Your answer must be the exact lines of the listing below that run from the line with "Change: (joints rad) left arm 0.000" to the line with "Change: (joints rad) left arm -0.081", ends included, and no pictures.

------------------------------

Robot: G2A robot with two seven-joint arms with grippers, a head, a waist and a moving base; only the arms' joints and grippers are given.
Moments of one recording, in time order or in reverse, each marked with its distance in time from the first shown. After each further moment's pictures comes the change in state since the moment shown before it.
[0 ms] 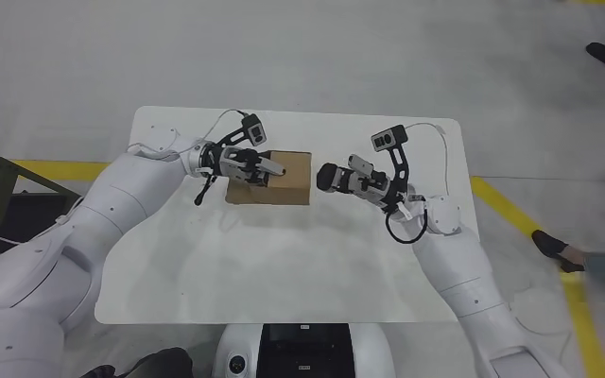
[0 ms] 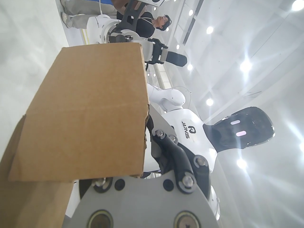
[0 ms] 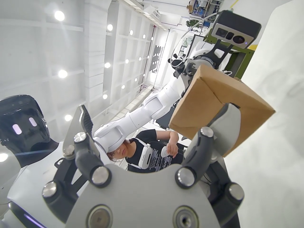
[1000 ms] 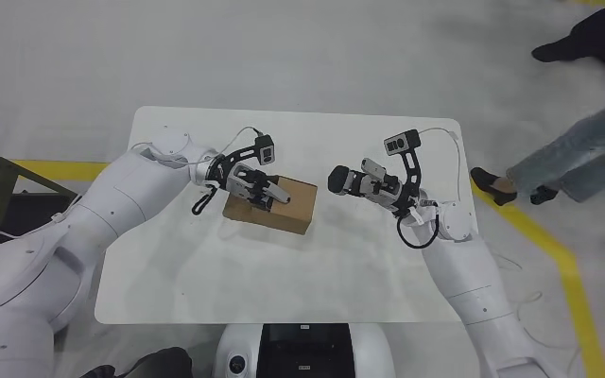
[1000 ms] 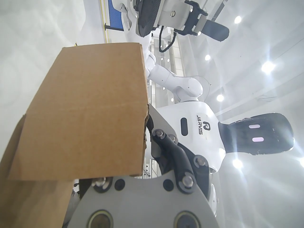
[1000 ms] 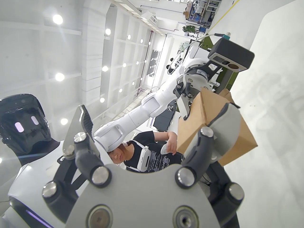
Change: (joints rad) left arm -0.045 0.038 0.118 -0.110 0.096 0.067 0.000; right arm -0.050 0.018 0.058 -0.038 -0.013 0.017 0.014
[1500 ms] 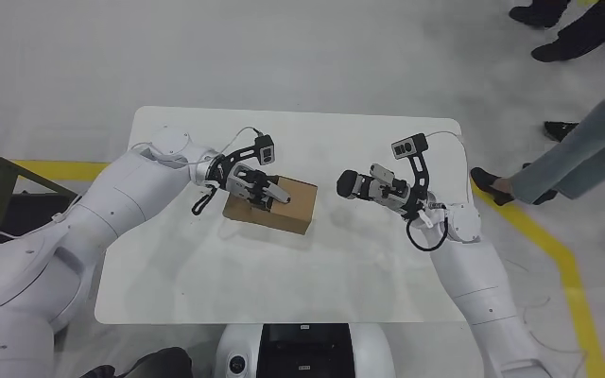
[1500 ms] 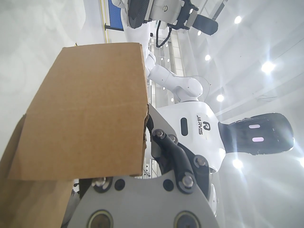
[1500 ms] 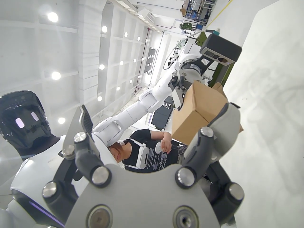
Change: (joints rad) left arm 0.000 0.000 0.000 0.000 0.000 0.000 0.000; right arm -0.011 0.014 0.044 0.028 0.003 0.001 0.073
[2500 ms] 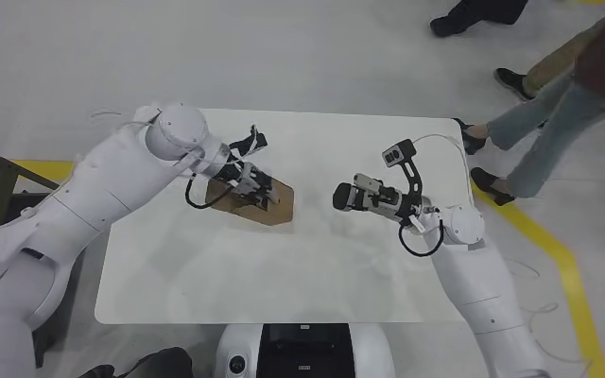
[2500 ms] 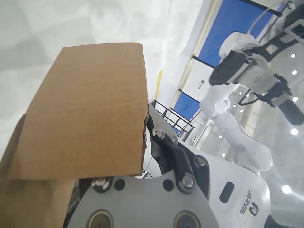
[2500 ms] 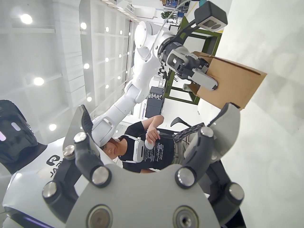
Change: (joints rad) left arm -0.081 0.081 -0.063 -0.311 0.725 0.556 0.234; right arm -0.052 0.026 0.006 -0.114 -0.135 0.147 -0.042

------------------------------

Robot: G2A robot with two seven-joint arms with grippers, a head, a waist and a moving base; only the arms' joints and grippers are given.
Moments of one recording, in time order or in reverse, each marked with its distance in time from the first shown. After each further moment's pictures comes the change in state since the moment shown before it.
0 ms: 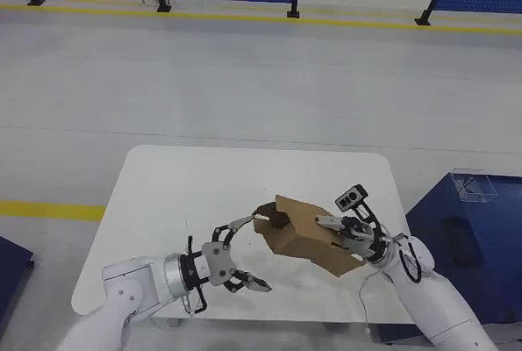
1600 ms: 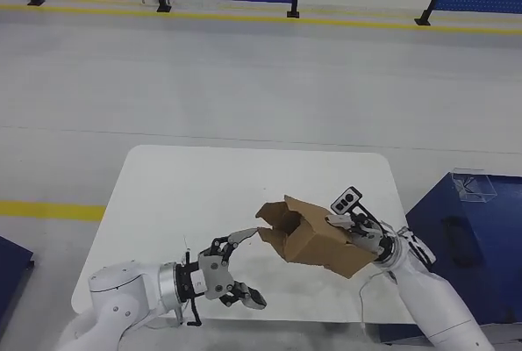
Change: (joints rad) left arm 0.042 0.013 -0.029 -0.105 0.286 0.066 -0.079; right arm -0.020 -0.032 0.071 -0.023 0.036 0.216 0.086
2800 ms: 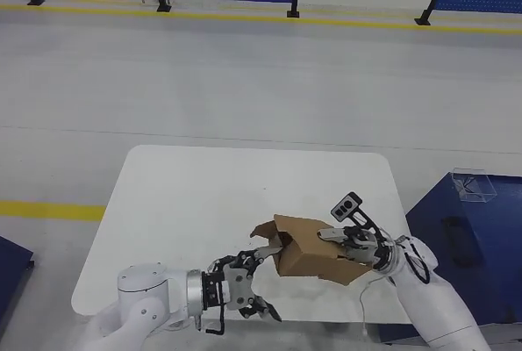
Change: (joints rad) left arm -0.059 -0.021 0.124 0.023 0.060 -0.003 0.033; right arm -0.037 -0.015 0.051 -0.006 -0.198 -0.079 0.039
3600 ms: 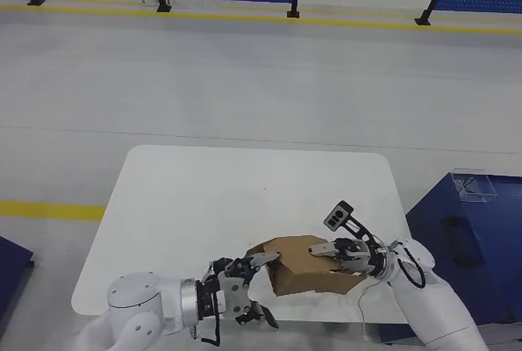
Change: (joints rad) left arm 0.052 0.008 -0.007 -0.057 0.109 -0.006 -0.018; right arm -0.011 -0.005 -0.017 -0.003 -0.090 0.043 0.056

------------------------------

▸ Exercise output:
Change: (joints rad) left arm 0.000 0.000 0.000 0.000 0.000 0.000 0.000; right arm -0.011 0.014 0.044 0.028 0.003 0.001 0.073
[2500 ms] 
[2500 ms] 
[2500 ms] 
Change: (joints rad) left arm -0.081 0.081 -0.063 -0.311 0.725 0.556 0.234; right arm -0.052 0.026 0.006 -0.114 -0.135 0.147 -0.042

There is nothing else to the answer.